**Your goal**. Copy each line below as written, but skip the pictures.
● ● ● ● ● ● ●
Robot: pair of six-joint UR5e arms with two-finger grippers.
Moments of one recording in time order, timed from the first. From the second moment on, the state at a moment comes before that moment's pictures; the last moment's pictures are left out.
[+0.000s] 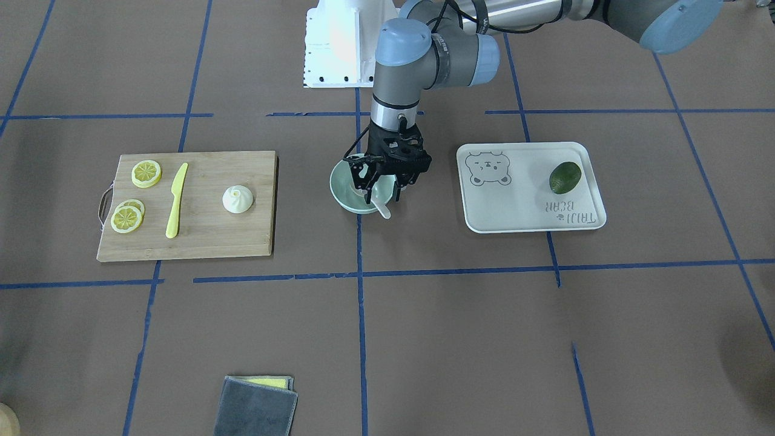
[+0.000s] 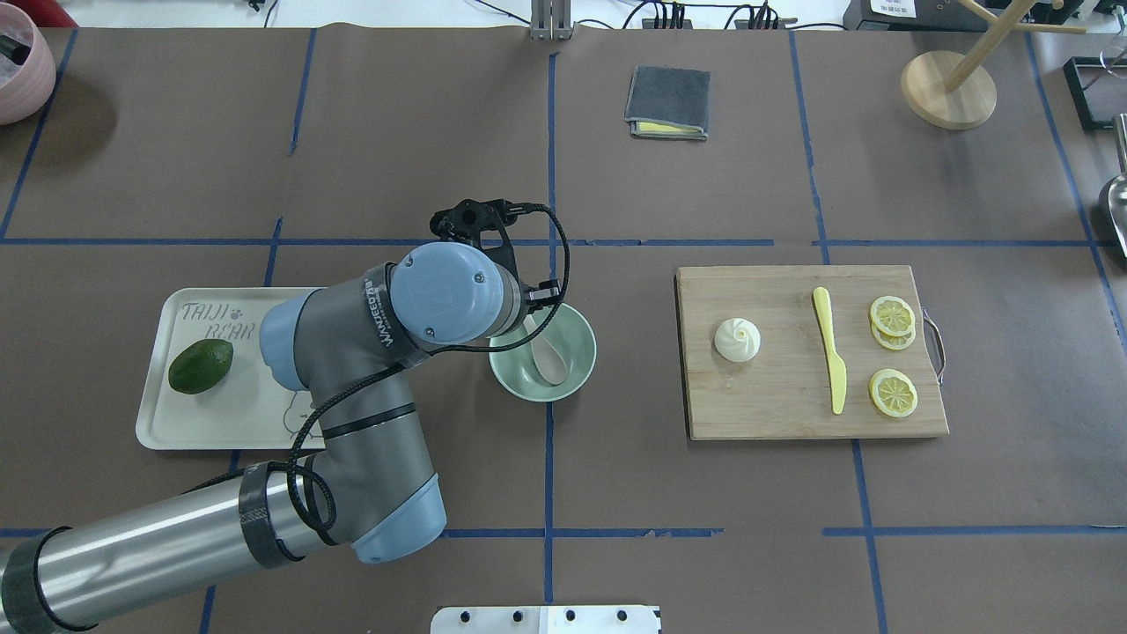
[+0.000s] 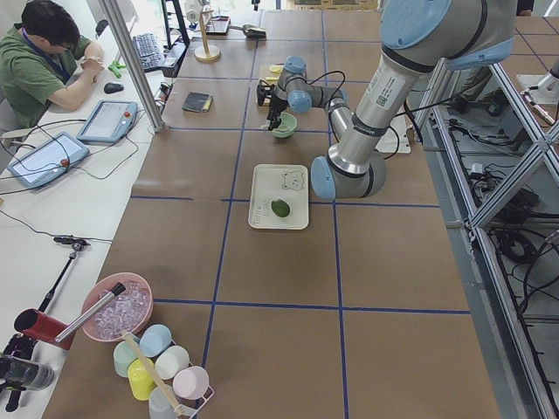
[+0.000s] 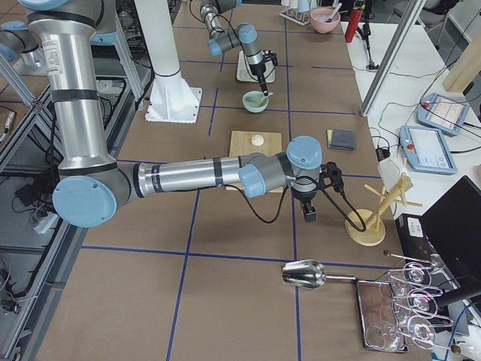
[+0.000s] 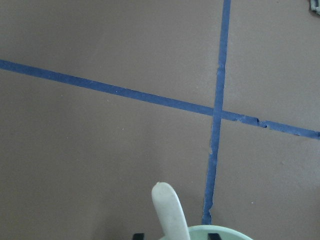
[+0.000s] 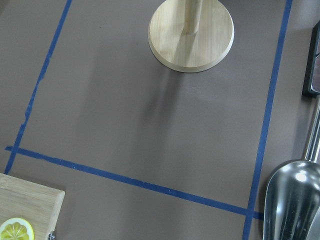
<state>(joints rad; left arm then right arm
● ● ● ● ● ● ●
**Written solution**.
Robot: pair of six-joint UR5e arms with two-finger grippers.
Moments of one recording in time order, timed from the first. From the second moment on, the state at a moment comes before that moment's pictures; the last moment's pictures are left out.
[+0.000s] 
[+0.000s] 
[+0.000s] 
[+0.000s] 
[+0.000s] 
[+0.000s] 
<state>(joints rad; left arm then right arm

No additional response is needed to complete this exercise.